Iraq govt - different stand on Iran to U.S.

Security, Politics, Region
(Asharq Alawsat) The Iraqi Government has affirmed that there is a clear US position towards Iran and that this position does not necessarily reflect that of its government. Maryam al-Rayyis, the Prime Minister's adviser on foreign relations, said the Iraqi Government and people have deep respect for neighboring countries, including them Iran. Speaking to Asharq Al-Awsat by telephone to comment on the US accusations against Iran, Al-Rayyis said, "We should separate between the Iraqi Government's stand toward Iran and the American one. The Iraqi Government does not want to be a party in the conflict between this and that country."
On its part, representatives of Shiite leader Muqtada al-Sadr denied receiving any backing or support from Iran. Nassar al-Rubay'i, the spokesman for Al-Sadr bloc in Iraq's parliament, asserted that the Al-Sadr group has no knowledge of any support that Iran gives to any party or armed group in Iraq.

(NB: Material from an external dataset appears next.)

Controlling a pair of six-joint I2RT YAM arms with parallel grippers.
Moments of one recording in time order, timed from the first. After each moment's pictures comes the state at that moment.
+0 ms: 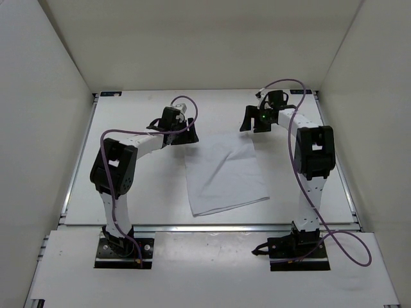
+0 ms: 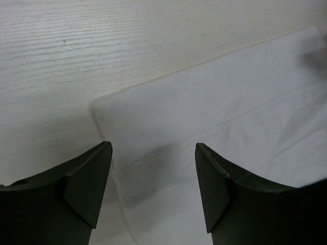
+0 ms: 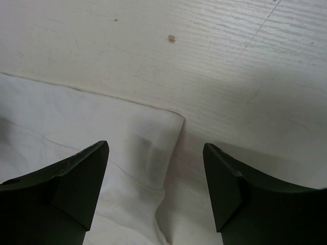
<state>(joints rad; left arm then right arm) -0.39 1.92 1.26 -0.09 0.14 -0.41 0.11 2.15 1.63 -0.41 -0.46 0.12</state>
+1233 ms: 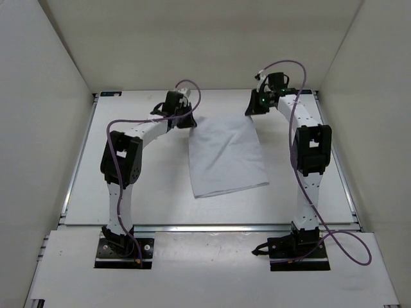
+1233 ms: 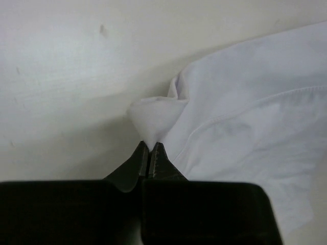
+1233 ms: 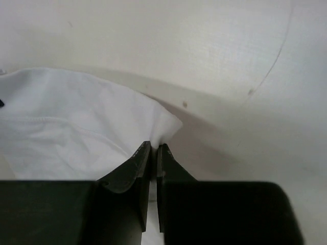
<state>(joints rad) -0.37 2.10 1.56 -0.18 0.18 -0.40 0.11 2.25 1.96 -0.60 -0.45 0.08</state>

However, Kurdish Deputy Mahmud Uthman did not rule out Iran's support for the Shiite militias in Iraq and said: "There is no doubt that Iran is backing the Shiite militias. They are bound together by old ties." He explained however in a telephone contact with Asharq al-Awsat that the United States has its reasons for these statements, is in dispute with Iran, and "is pinning the reasons of its failure in Iraq on Iran, Syria, and the Iraqi Government." Regarding the presence of sophisticated weapons that the armed groups have started to use in their fight against the American forces in Iraq, the Kurdish deputy said that these did not necessarily come from Iran since the gunmen "can bring them from any other sources like Syria or the former Iraqi army."